La casa de Milagros, como un milagro. Impoluta por fuera, como si nadie la habitara, como si el polvo también hubiera decidido escapar de tanta tristeza.
Mierda de duelo eterno!.
Nunca se resuelve la pérdida de una hija. ¡Nunca!
Por mucho que disfraces el sufrimiento en miles de dolores ilocalizables en tu geografía corporal. Por mucho que intentes disimular, con cientos de ambientadores y perfumes dispersos por toda la casa, el olor rancio y caduco de los últimos cigarrillos encendidos. Por mucho que las fotos alienadas en la gigante mesa del comedor, expongan caras luminosas de niños sonrientes, en días de sol y playa... no pueden ocultar que la mesa señorial hace mucho que no se usa. Que nadie se sienta a su alrededor, que nadie cambia las fotos ni las observa. Que su presencia duele ...
¡cualquiera tiempo pasado fue mejor!
Que ya he aprendido que antes de verte tengo que enfrentarme a mis miedos y angustias. Al agotamiento. Al no puedo más. A entender cómo se vive arropada en la cama, las persianas bajadas, los ambientadores a toda potencia. La cara llorosa. Las manos temblorosas. Enfrentarme a un ficticio dolor físico que no llega a ser suficiente para anestesiar el dolor del alma.
Una hija perdida.
En plena juventud.
En plena belleza.
En plena vida.
Y no. No hay pastillas, por mucho que las mezcles, las cambies, las amontones.

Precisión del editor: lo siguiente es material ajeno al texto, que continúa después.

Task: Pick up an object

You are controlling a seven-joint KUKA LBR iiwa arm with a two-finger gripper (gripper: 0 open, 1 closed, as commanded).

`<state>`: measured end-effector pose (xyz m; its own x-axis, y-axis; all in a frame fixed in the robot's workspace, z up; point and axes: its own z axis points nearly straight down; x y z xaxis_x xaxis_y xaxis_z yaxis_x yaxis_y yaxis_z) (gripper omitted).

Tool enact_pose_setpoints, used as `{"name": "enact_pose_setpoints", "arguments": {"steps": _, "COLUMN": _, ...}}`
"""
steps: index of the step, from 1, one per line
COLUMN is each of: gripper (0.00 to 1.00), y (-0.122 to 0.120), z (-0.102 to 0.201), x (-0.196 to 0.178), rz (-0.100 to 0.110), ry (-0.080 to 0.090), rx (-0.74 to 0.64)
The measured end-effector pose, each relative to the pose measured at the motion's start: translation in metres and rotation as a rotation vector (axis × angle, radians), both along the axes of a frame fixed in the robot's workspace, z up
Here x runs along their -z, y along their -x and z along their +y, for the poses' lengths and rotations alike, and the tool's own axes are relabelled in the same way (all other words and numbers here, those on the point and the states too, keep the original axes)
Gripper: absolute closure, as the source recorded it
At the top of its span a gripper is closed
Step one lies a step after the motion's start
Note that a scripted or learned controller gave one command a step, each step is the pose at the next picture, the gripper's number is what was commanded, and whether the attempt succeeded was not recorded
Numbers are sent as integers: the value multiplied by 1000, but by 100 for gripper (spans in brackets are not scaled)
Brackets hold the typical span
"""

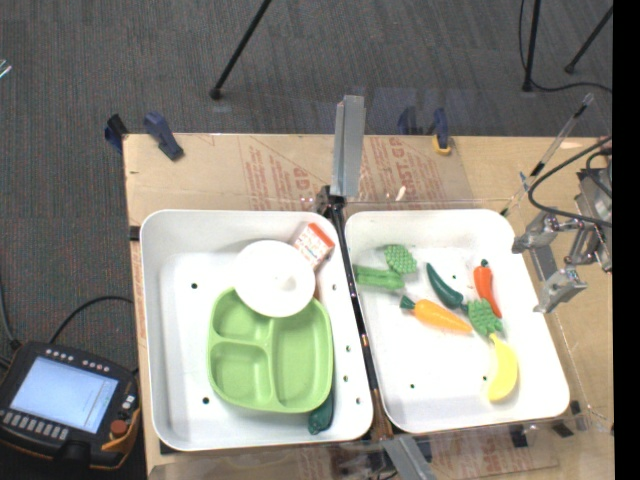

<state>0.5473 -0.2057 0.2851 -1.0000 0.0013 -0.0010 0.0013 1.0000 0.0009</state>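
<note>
Beyond the right bin's (520, 368) outer rim, the gripper (556, 268) hangs with metal fingers spread apart, holding nothing. Smooth plastic toy food lies well left of it: an orange carrot (440, 315), a curved yellow banana (502, 370).

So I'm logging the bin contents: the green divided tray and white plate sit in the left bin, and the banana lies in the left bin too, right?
Not quite. The camera view shows the banana in the right bin, near its front right corner. The green divided tray and white plate do sit in the left bin, as you said.
</note>
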Motion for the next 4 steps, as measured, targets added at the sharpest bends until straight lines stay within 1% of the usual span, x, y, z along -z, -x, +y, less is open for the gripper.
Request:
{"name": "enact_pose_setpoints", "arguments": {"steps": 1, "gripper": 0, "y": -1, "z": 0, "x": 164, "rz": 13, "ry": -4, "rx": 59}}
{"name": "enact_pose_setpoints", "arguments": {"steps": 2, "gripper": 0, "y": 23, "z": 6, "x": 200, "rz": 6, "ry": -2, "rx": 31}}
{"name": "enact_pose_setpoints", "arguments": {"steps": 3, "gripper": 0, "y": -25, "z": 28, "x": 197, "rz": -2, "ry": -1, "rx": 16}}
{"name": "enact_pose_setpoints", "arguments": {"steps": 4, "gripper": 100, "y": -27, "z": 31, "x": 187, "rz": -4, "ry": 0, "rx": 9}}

Te las tomes solas o acompañadas que aminoren la tristeza de tu corazón.
No tengo palabras. No tengo argumentos. No tengo respuestas ni soluciones. Pero te calma mi fonendo en tu corazón alborotado. Como si una corriente de energía te traspasara y te permitiera hablar. Respirar. Descansar.
Te gusta la rutina y parsimonia de la exploración, que tome tu tensión, que escuche tu pecho, tu pulso, tu temperatura. Aunque sabes que no encontraré ningún dato alterado. Ningún número extraño. Ningún dato de alarma.
Pero te complace.
Sólo mi voz y mi presencia, acogiendo tu temblor, tu miedo, tu angustia.
Sólo mis manos, subiendo las persianas, levantándote, acercándote a la luz del mediodía, para que te empape. Para que recuerdes que eres luz y vuelvas a casa.